Wow. Olive oil is WAY more expensive than cream (or even butter) here.

Yeah surely they kept that in mind too…

Me neither. But I have read many times that it works for many as a breakfast drink. I would just overeat fat like CRAZY…
And I find fatty coffee super gross anyway. I mean, only fatty coffee, if it has protein too (even just as little as cream brings), it’s a different matter (my creamy coffee has barely any calories anyway as I use very little cream and it’s perfect. unless it’s whipped and I can afford the extra fat too) :slight_smile: But my protein sources add enough fat to it.
But each to their own.


(Bacon is a many-splendoured thing) #10

Olive oil has a strong taste that requires a lot of getting used to.

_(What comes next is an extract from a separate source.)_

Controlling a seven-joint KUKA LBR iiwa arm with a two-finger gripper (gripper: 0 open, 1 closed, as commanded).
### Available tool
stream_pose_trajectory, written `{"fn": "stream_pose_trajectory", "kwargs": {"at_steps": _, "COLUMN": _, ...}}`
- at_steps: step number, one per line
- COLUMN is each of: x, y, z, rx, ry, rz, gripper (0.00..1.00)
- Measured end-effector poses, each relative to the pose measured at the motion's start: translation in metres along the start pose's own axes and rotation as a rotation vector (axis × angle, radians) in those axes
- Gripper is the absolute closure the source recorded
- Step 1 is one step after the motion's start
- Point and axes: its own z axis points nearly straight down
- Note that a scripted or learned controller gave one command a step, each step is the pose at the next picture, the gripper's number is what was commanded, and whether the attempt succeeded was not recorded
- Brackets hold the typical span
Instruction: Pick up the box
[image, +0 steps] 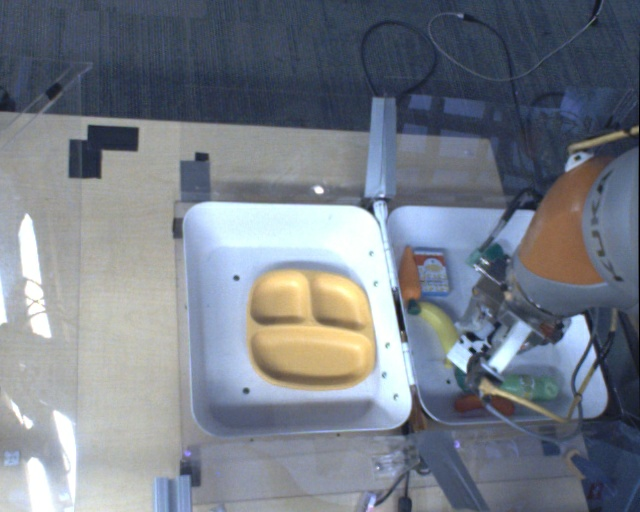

Even though I enjoy the taste, I wouldn’t want olive oil in my coffee! :coffee:

Now, coffee “infused” with bacon grease, on the other hand, . . . :bacon::bacon:


#11

I asked my SO and he can’t imagine coffee with olive oil being good either.

Maybe you would enjoy the chocolate covered Mangalica bacon too (a company near here made it a few years ago. it was popular, they said)… For me, anything meaty and sugar, just no. (There are very very few subtle exceptions.)
And no bacon with chocolate either, even unsweetened.


(Alex ) #12

Chocolate covered bacon!? Can’t cope with these savoury/sweet concoctions


(Allie) #13

I do it, one raw egg blended into coffee… but my girls do make the best eggs :smiley:


#14

I looked it up. I said wrong, not bacon. Scratchings :smiley: But chocolate covered nonetheless. And Mangalica. The hype about Mangalica continues. I have some dry sausages now, very good! And NO added sugar at all.


#15

Yes, some people do it, I mean, why isn’t it more known and common? It’s good :slight_smile:

People are often worry about eating enough protein for some reason (it was never a problem for me) and they don’t have eggy coffees… :upside_down_face: I could drink very many eggs, I need to keep myself back…


(Pete A) #16

Ew.


(Ohio ) #17

Olive oil in my coffee. Pass. MCT & butter too for that matter. Coffee* is my catalyst for large amounts cream.

*decaf mostly


#18

Coconut oil & butter, with a little hand blender to emulsify. Tasty!


(Robin) #19

One of those little blenders is on my list to buy next.


#20

I use my stick blender for my egg milks, coffees and the like. Works very well. Metal and easy to clean.